Mme Rivet dit espérer que les autres assureurs feront de même en utilisant des API qui peuvent être communes et utilisables par tous les courtiers. Pour l’assurance des entreprises, de nouvelles API seront bientôt lancées, encore une fois pour faciliter la connectivité avec les courtiers.
Wawanesa intégrera aussi les logiciels développés par Trufla, une assurtech qui fera bientôt son entrée au Québec, afin de faciliter les échanges avec les courtiers.
Parts de marché
Yves Gagnon, chef de l’exploitation de L’Unique et d’Unica, se réjouit de voir l’attrait de la transition numérique dans le courtage, car les clients qui utilisent ce mode de distribution ne doivent pas être moins bien servis que ceux qui achètent leur produit auprès d’un assureur direct. « Si le courtage ne fait pas ce virage, on perdra des parts de marché », dit-il.
La position de son entreprise reste la même : la transition numérique doit se faire par l’entremise de la plateforme du courtier, et non pas par l’espace client de l’assureur. Il faut éviter que le client qui a plusieurs biens à assurer chez des assureurs différents soit forcé de créer son profil d’utilisateur chez chacun d’eux. « Ce n’est pas ça, une belle expérience client », dit-il.
Comme le courtier aide souvent son client à changer d’assureur, il doit l’assister pour sa connexion sur la plateforme du nouvel assureur. Cela enlève la valeur ajoutée associée au courtage qui permet de concentrer ses besoins d’assurance au même endroit.
« Notre job, c’est de pousser tous les outils dont le courtier a besoin pour alimenter son espace client », insiste M. Gagnon. Des courtiers le font déjà et offrent une plateforme qui est d’excellente qualité.
Du chemin à parcourir
Chez Intact Assurance, on dépense 100 M$ par année depuis deux ans, et ça sera encore le cas en 2022, pour faciliter la transition numérique, souligne Jean-François Desautels, premier vice-président, Québec et distribution numérique.

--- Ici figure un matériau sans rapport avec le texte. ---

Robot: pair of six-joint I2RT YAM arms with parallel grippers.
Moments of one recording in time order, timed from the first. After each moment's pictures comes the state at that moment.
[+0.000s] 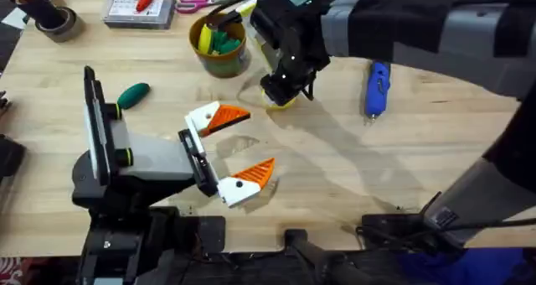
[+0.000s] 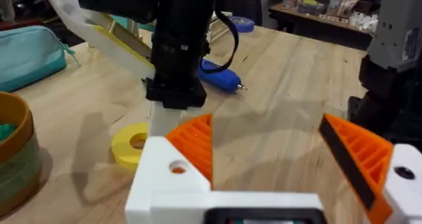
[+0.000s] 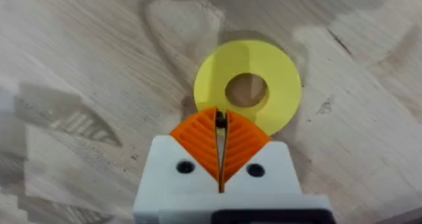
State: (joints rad) left arm 0.00 0.01 0.01 -0.12 1.11 0.00; right arm 0.69 1.92 1.42 -0.86 -0.03 0.03
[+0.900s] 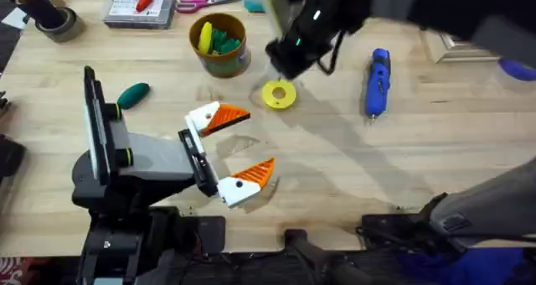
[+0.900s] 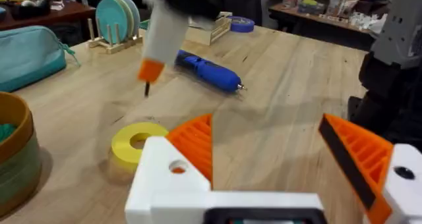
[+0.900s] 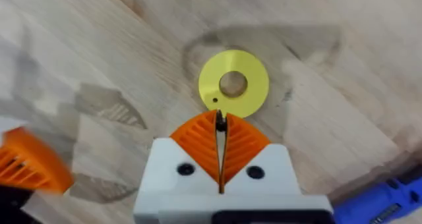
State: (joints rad) left arm 0.00 0.01 0.01 -0.12 1.11 0.00; right arm 0.68 1.77 1.57 -1.03 -0.03 0.03
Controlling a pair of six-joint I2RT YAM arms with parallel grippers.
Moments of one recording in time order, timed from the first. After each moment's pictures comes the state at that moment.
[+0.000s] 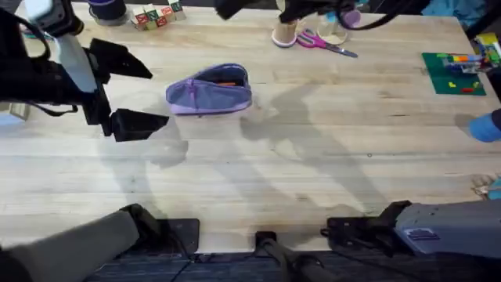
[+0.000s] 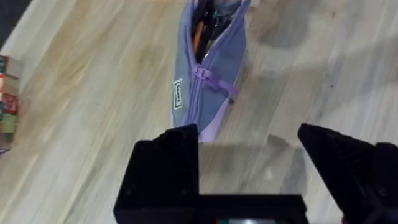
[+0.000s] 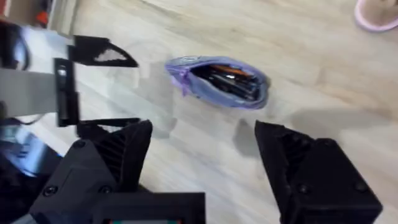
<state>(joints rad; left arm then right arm) 0.48 1.34 1.06 -1.23 0.83 1.63 0.67 1.56 1.88 -1.15 -0.11 0.41</state>
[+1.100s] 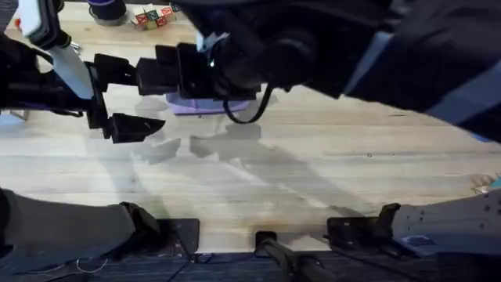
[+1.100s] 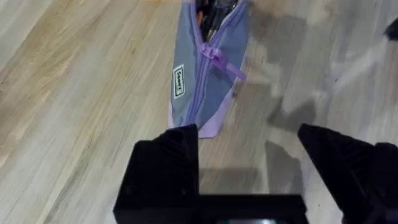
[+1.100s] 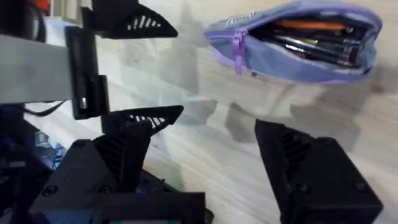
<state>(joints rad) 0.58 1.56 1.06 -1.25 0.91 1.83 0.99 1.65 1.54 -0.76 0.04 0.80</state>
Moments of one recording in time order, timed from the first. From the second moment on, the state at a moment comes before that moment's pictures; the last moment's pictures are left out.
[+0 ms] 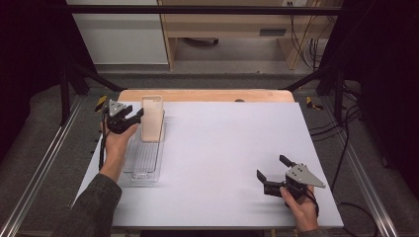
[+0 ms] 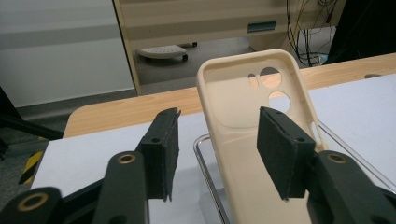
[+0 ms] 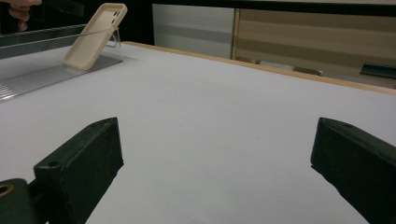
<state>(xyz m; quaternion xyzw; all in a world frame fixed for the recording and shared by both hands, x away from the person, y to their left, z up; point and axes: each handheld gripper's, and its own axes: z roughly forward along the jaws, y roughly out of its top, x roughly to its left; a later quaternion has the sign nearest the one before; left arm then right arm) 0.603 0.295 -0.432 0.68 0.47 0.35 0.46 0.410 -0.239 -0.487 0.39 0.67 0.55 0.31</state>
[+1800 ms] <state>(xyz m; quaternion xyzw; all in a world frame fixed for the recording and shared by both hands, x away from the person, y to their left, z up) 0.553 0.291 -0.385 0.66 0.41 0.31 0.55 0.408 -0.241 -0.484 0.39 0.67 0.55 0.31</state>
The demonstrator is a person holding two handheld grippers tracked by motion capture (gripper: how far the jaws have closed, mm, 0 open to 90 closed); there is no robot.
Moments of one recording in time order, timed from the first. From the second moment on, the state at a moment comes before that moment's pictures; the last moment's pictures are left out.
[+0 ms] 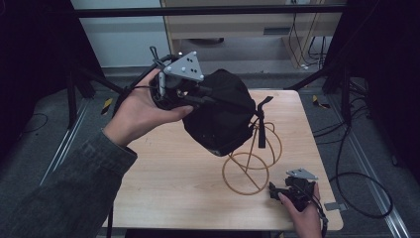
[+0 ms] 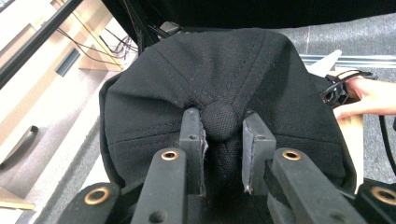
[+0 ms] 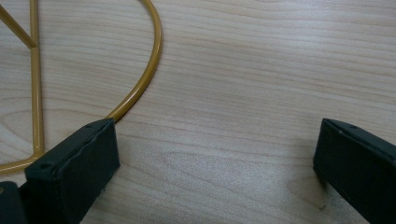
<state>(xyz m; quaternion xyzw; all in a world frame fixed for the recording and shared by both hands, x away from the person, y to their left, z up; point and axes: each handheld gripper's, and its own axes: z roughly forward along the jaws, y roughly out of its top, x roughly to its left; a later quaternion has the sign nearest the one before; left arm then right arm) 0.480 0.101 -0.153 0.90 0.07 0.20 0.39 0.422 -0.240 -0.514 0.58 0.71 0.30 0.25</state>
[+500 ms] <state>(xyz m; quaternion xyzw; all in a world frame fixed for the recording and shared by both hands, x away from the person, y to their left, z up) 0.475 0.062 -0.154 0.90 0.05 0.19 0.39 0.422 -0.240 -0.514 0.58 0.71 0.30 0.25</state>
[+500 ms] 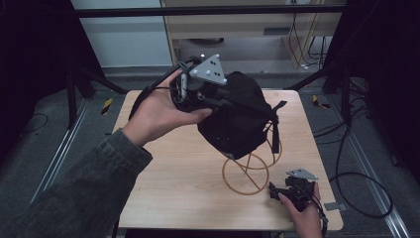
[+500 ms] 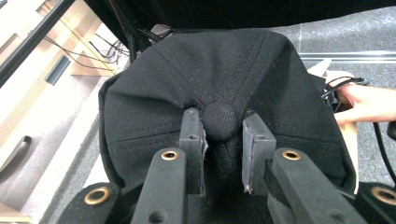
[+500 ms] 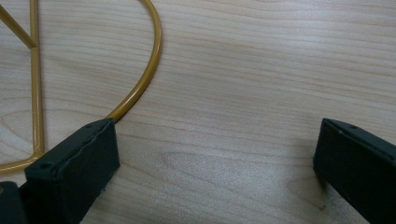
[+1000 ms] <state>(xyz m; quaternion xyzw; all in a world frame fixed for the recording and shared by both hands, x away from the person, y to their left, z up) 0.477 0.021 -0.161 0.91 0.03 0.18 0.37 0.422 -0.241 -0.514 0.58 0.71 0.31 0.25</state>
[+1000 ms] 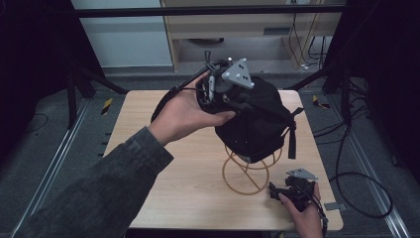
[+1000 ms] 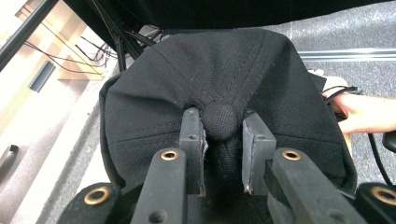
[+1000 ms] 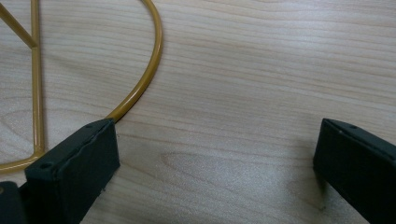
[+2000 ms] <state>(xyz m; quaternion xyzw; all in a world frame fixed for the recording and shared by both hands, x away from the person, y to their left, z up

Il dit comprendre les inquiétudes des courtiers qui voient les assurés utiliser l’espace client des assureurs. « On doit ajouter les outils de base pour faire cette connectivité avec les cabinets », reconnaît-il. L’assureur y travaille pour améliorer cette connectivité avec les courtiers.

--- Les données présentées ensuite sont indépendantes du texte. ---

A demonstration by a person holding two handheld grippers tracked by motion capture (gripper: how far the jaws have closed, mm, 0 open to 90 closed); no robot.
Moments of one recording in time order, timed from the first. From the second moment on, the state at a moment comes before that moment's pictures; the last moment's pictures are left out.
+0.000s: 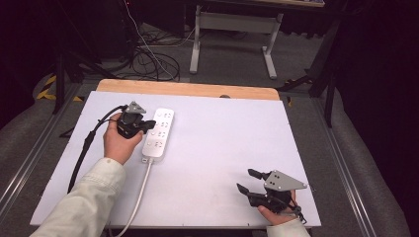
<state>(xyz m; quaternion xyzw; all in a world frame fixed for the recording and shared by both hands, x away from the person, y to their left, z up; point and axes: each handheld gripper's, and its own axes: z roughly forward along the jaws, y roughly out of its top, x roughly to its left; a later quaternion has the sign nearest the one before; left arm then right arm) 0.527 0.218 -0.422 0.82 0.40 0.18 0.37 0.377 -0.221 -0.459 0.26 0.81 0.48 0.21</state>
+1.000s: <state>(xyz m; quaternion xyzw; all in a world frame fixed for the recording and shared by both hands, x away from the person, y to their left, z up) 0.539 0.207 -0.450 0.83 0.42 0.20 0.30 0.376 -0.222 -0.459 0.26 0.81 0.49 0.21</state>
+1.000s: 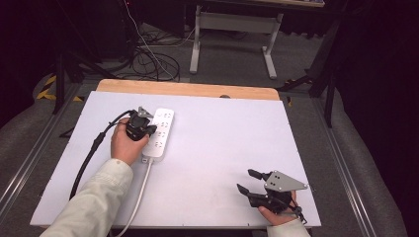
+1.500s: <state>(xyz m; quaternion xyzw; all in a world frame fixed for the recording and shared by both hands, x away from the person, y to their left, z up) 0.536 0.207 -0.455 0.83 0.42 0.21 0.31 0.376 -0.221 -0.459 0.26 0.81 0.49 0.21</state>
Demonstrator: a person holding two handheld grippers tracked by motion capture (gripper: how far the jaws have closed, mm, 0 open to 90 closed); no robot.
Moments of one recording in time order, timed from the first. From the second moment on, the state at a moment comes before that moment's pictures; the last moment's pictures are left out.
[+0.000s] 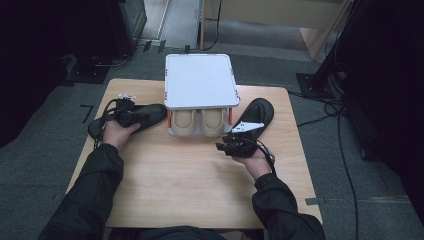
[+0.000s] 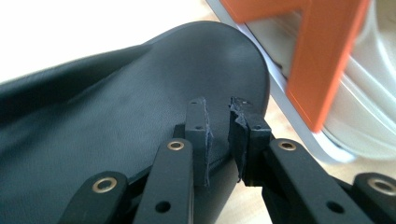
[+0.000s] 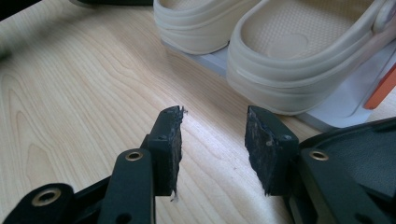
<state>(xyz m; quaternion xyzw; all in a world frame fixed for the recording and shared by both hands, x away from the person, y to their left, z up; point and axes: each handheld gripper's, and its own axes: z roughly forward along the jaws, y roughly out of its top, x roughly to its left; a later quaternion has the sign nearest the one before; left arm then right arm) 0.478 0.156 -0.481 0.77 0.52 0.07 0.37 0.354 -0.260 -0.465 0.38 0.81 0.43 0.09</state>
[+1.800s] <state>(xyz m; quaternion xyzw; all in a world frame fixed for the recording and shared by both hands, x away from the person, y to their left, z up) 0.461 0.190 -0.476 0.73 0.58 0.10 0.35 0.358 -0.257 -0.468 0.38 0.82 0.42 0.09</state>
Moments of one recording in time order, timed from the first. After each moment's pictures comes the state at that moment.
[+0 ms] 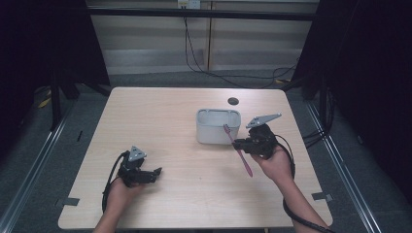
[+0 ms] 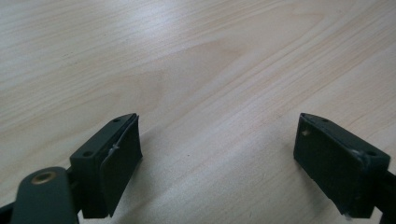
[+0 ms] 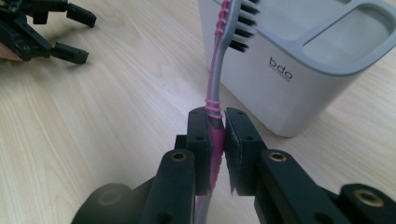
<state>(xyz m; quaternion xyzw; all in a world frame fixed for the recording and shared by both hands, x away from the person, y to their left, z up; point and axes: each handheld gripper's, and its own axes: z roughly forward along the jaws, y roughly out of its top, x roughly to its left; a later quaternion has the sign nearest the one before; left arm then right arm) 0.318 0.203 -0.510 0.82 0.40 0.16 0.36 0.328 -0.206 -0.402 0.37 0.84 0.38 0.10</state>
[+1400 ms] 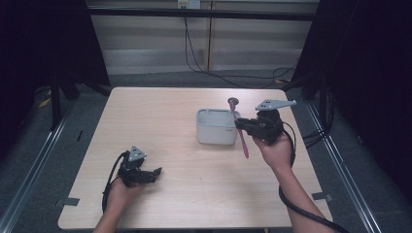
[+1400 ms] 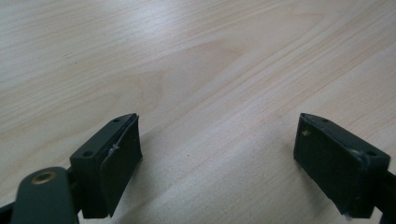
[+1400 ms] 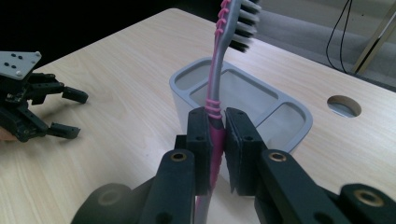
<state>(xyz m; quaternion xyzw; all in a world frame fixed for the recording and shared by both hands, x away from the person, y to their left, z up) 0.318 0.203 -0.509 0.83 0.40 0.16 0.36 0.338 -0.213 -0.360 0.39 0.78 0.46 0.17</state>
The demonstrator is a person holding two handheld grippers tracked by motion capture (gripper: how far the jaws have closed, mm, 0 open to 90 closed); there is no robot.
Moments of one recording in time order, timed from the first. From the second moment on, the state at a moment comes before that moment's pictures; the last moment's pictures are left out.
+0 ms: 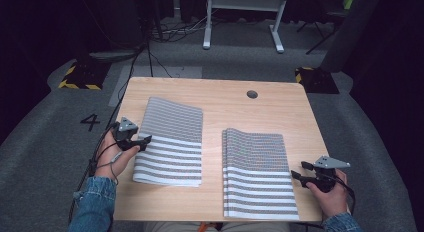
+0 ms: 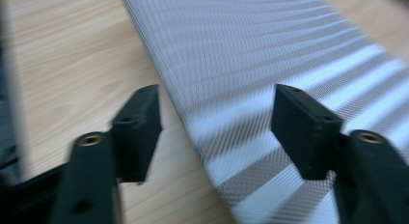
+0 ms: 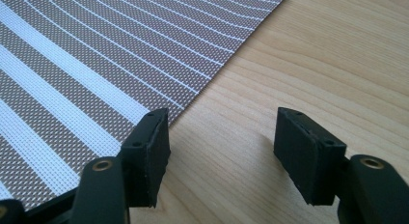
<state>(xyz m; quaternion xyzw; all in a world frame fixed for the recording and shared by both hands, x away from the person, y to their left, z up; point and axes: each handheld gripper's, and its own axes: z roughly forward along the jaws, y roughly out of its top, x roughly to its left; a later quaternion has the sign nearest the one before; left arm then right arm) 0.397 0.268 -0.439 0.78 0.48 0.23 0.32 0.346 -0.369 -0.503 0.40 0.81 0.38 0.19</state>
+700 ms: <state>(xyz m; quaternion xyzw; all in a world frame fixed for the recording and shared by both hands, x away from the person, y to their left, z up) 0.367 0.171 -0.419 0.81 0.38 0.18 0.40 0.346 -0.369 -0.503 0.40 0.81 0.38 0.19</state>
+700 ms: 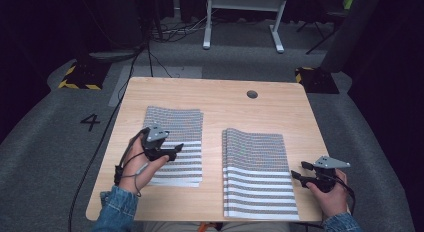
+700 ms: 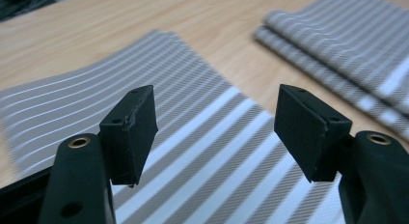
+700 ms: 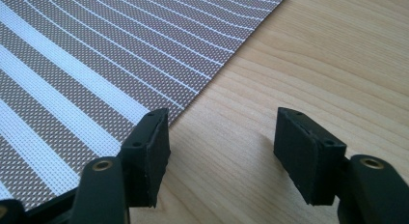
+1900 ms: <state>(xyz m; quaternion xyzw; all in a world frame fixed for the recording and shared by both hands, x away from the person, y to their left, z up) 0.368 0.121 -0.491 0.88 0.30 0.10 0.36 0.346 -0.368 -0.503 0.40 0.81 0.38 0.19</state>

L’assureur n’a pas le choix, car c’est dans ce créneau que les « perturbateurs » de l’assurance feront des gains en envahissant la distribution. « La capitalisation, la souscription, c’est compliqué. Mais la distribution en mode numérique, c’est là qu’ils vont frapper », ajoute M. Desautels.
La télématique en assurance automobile est déjà utilisée pour la moitié des clients d’Intact. « Les véhicules électriques, ce sont des machines à collecter des données », note-t-il.

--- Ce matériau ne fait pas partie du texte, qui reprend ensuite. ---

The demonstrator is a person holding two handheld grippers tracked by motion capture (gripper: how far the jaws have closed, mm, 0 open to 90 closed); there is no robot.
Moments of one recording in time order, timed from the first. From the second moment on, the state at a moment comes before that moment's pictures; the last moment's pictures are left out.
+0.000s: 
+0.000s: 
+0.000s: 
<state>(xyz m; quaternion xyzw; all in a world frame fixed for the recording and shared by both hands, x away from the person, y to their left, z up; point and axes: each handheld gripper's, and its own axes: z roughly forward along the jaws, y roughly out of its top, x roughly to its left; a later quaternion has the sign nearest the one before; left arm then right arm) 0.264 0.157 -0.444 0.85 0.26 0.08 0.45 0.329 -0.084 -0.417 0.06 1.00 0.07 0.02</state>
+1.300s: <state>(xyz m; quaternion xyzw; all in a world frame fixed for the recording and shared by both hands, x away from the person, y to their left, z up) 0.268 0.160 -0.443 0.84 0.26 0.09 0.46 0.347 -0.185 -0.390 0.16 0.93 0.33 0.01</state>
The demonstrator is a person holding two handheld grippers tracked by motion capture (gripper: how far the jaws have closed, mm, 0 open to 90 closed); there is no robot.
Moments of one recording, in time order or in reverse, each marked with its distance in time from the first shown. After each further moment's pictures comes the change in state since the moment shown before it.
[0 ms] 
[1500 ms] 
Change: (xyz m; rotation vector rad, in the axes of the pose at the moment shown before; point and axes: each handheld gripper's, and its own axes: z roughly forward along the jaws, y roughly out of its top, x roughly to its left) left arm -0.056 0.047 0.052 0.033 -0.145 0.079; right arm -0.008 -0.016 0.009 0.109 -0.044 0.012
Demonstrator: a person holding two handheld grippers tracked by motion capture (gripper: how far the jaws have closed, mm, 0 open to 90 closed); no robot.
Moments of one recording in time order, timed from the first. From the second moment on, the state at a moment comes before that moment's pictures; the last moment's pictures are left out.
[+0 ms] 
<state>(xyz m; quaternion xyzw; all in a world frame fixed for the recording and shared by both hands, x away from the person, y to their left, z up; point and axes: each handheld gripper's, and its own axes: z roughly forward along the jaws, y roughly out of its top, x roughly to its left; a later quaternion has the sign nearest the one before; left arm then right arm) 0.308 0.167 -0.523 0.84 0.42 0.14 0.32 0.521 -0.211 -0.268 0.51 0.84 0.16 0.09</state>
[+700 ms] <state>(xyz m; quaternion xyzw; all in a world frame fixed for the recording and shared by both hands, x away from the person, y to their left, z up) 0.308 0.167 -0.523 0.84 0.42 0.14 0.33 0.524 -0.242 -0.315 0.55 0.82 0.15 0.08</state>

Il ne faut pas laisser ce créneau aux constructeurs, car ils arriveront à offrir leur propre assurance et à intégrer la protection dans le coût de location du véhicule. « Volvo le fait déjà, c’est une menace concrète », dit-il.
Selon Jean-François Béliveau, premier vice-président Québec de Northbridge Assurance, toute l’industrie a pris conscience de la nécessité d’accélérer la transition numérique. « Le délestage des vieux systèmes est un enjeu pour tout le monde », dit-il.
La migration vers les nouvelles plateformes est en train de se concrétiser. M. Béliveau rappelle qu’en 2015, Northbridge a été le premier assureur à faire certifier sa police électronique selon les normes du CSIO. « Ça fait quand même 20 ans qu’on parle de la nécessité de la connectivité en assurance des entreprises. Là, je pense qu’on y arrive grâce à l’évolution des technologies », dit-il.
D’ici la fin de 2021, avec le système Policy Works d’Applied, le transfert des données pourra se faire à partir du BMS du courtier. Les tests ont été réalisés pour les deux premières étapes du processus, et la troisième étape est en cours de finalisation. Quand ça sera fait, on pourra parler de connectivité, indique M. Béliveau.